1. Field of the Invention
The present invention relates generally to heat exchangers, such as condensers for automotive vehicles. More particularly, the present invention relates to a condenser and a method for making the condenser wherein the internal diameter of the condenser tubing is deformed to a predetermined limit during the manufacture of the condenser.
2. Disclosure Information
Fin and tube type heat exchangers are commonly used in vehicle, industrial and residential environments for heating and cooling purposes. Typically, these heat exchangers utilize a plurality of hairpin-shaped tubes to form a condenser or the like wherein the fluid passes through the plurality of tubes. The number of tubes depends upon the thermal capacity requirements of the fin and tube heat exchanger. Interleaved between the plurality of tubes are a plurality of stacked fin members which aid in dissipating the heat from the condenser as is well known in the art. A manifold interconnects the tubes so that fluid can flow therethrough.
To ensure good heat transfer between the tubes and the fins, there must be significant contact between the outer diameter of the tubes and the fins. In order to accomplish this, it is well known in the art to insert a bullet-like tool or expander plug into the heat transfer tube and displace the tool axially with respect to the tube to effect radial expansion of the tube into gripping engagement with the surrounding fins. It is also well known that one method to increase the thermal transfer coefficient of the tubing is to increase its internal surface area by providing surface irregularities therein. Typically, these irregularities are in the forms of grooves which, as shown in U.S. Pat. No. 3,517,536, are formed by inserting a bullet-like tool having cutting edges thereon which form grooves along the inner diameter of tube. Typically, the tool is rotated along the axial length of the tubing to form spiral grooves therein. However, because of tool wear during repeated expanding operations, the uniformity of the spiral grooves often changes and the efficiency of the heat exchanger decreases. It would, therefore, be advantageous to provide a method for making a heat exchanger wherein the internal surface irregularities of the tubing remains more uniform during the manufacturing process.

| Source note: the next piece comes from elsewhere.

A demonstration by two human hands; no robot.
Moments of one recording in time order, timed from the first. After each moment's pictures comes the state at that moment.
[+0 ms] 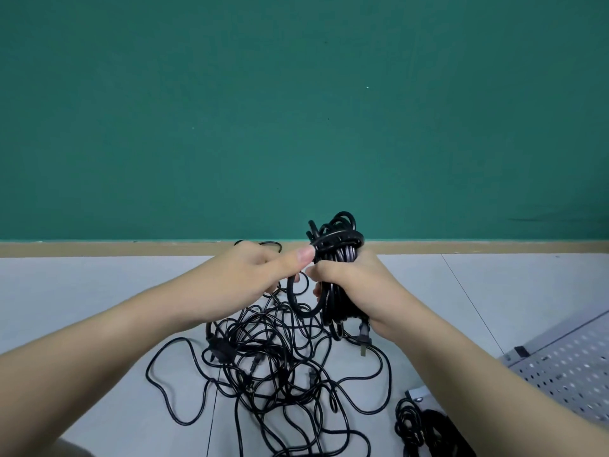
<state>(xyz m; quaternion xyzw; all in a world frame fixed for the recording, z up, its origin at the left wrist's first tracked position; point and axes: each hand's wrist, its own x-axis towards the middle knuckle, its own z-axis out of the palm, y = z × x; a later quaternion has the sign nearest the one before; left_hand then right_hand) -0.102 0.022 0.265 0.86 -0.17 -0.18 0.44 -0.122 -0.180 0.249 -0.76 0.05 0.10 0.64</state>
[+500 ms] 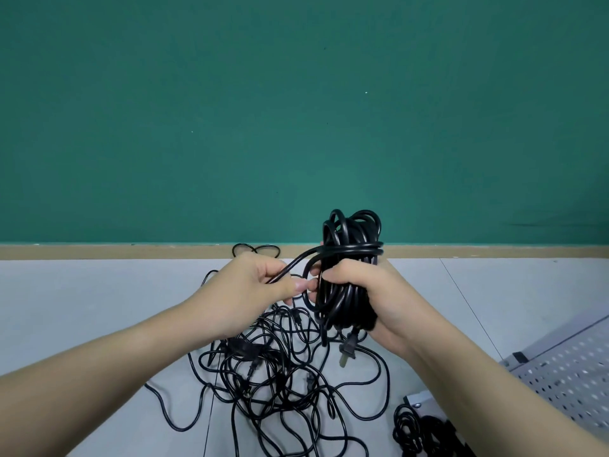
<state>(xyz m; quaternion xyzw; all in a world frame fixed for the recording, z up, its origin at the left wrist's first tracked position) -0.107 0.008 0.248 0.86 -0.15 -0.13 0.47 -0.135 -0.193 0.254 -0.63 0.02 0.13 0.77</state>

In most known manufacturing operations, the internal surface of the tubing is smooth prior to the insertion of the expander plug and the forming of the helical grooves therein. Prior to the present invention, it has not been known to expand the tubing wherein the surface irregularities are formed integral with the tube prior to the expansion process, and where the height of the surface irregularities are maintained to a specific height after expansion of the tubing to retain heat transfer characteristics.
The present invention overcomes the disadvantages associated with the prior art by providing a method of making an automotive heat exchanger comprising the steps of:
assembling a plurality of spaced, stacked fin members on a first endsheet member, each of the fin members having a plurality of apertures extending longitudinally therethrough;
providing a plurality of tubes, each of the tubes having an integrally-formed, corrugated internal surface comprising a plurality of alternating projections and recesses;
lacing each of the tubes through the apertures in respective stacked fin members;
placing a second endsheet member over the opposite end of the tube and fin assembly to thereby form a heat exchanger core. The method further comprises steps of fixing the heat exchanger core in a station so that the open ends of the tubes are proximate an expander tool having a predetermined diameter;
expanding the diameter of the tubes a predetermined distance by forcing the tool therethrough so that the height of the projections within the tubes remains within 75% of its original height;
removing the expander tool from the tubes and connecting the open ends of the tubes to a fluid conduit, such as a manifold assembly via brazing or soldering the heat exchanger core.
The present invention also includes a heat exchanger, such as an automotive condenser for liquefying gaseous coolant manufactured according to the above method.
It is an advantage of the present invention to improve the thermal transfer coefficient and characteristics of the heat exchanger by providing an extruded tube having a corrugated cross-section comprising a plurality of projections and recesses which are deformed a predetermined amount during the expansion of the tube process. These and other objects, features and advantages of the present invention will become apparent from the drawings, detailed description and claims which follow.